Events and seminars
SynthSys Seminar Series - Application of cell free synthetic gene networks in materials
Dr Thomas Howard (Molecular Biology and Biotechnology, School of Natural and Environmental Sciences, Newcastle University)
1st September 2022 at 12:00pm [Download iCalendar / .ics file]
C.H Waddington Building, Seminar room 1.08
Living organisms are capable of rapidly and sensitively responding to a wide range of environmental stimuli. At the cellular level, responses to such stimuli can be mediated through gene regulatory networks. These gene regulatory networks are highly sensitive, specific and modular. Synthetic biology tools can be used to create synthetic gene networks (SGNs) with comparable specificity and sensitivity to gene regulatory networks found in nature. These SGNs are typically implemented within cells, though there are a growing number of examples of SGNs that can operate in a cell-free environment, using cell-free protein expression protocols. These devices may operate in solution or supported by a solid matrix, for example on paper. Our group is exploring the possibility of using cell-free SGNs to functionalise materials. The aim is to develop tractable and programmable cell-free SGNs that can be embedded into materials to augment their function. To do this, we rely on a combination of iterative learning encompassing Design of Experiments (DoE), statistical and mathematical modelling and automated liquid handling. This seminar will discuss our work in this area, as well as reflecting on our experiences in implementing DoE within a biotechnology setting.

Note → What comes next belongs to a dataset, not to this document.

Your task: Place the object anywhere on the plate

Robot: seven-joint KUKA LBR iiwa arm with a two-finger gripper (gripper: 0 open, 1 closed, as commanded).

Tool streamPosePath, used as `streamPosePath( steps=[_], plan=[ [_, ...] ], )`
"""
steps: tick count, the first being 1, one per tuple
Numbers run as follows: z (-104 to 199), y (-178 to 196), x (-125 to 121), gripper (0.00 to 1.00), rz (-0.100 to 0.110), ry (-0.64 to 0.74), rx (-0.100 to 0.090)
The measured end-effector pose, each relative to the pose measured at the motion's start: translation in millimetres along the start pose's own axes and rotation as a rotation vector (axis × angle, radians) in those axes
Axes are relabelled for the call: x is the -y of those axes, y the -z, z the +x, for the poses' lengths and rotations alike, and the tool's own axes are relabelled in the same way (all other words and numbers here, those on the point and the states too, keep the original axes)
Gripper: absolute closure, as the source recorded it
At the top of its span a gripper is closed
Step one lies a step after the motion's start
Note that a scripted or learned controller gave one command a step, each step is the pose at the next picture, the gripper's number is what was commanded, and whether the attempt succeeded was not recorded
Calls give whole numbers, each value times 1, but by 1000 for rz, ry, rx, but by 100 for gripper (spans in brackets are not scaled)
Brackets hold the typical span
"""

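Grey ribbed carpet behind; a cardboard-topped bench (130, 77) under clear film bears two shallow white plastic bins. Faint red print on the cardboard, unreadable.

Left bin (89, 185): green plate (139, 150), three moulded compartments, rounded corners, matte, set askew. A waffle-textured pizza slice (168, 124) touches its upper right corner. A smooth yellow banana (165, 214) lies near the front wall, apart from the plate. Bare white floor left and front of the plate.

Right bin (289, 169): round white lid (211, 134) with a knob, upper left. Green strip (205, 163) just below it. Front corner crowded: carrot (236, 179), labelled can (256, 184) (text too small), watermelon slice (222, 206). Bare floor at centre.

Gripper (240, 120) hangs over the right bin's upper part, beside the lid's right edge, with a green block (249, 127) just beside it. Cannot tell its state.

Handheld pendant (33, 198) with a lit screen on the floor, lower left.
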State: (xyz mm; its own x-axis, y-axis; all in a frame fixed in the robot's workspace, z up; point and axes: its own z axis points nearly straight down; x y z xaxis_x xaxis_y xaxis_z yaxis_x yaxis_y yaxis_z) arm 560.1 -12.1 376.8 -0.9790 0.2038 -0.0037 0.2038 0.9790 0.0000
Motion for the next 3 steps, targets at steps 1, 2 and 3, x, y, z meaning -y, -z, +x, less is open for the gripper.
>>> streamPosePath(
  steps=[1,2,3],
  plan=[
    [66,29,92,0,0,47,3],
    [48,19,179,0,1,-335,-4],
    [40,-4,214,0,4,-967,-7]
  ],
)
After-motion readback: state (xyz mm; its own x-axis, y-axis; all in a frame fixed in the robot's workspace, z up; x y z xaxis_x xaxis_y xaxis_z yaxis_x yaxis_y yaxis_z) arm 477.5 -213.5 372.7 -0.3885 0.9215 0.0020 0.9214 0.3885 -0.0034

Dr Howard trained as a plant biochemist and molecular biologist interested in the regulation of carbon metabolism. He completed his PhD at the University of Sheffield, before working at the University of Essex and the John Innes Centre. During this time, he characterised rapid, reversible protein-protein interactions that regulate the activities of carbon-fixing enzymes, studied the movement of carbon within plants, and investigated the genetics and biochemistry of starch biosynthesis. In 2011, Dr Howard moved to the University of Exeter where his interest in carbon flux continued, accompanied by a move from a reductionist approach to a constructionist one. Instead of dissecting metabolic pathways, he began building them. In 2015, Dr Howard moved to Newcastle University where he has since established his own research group. His group’s work focusses on developing methods to facilitate building and understanding complex biological systems, with particular interest in small-scale laboratory automation, statistical Design of Experiments and cell-free systems.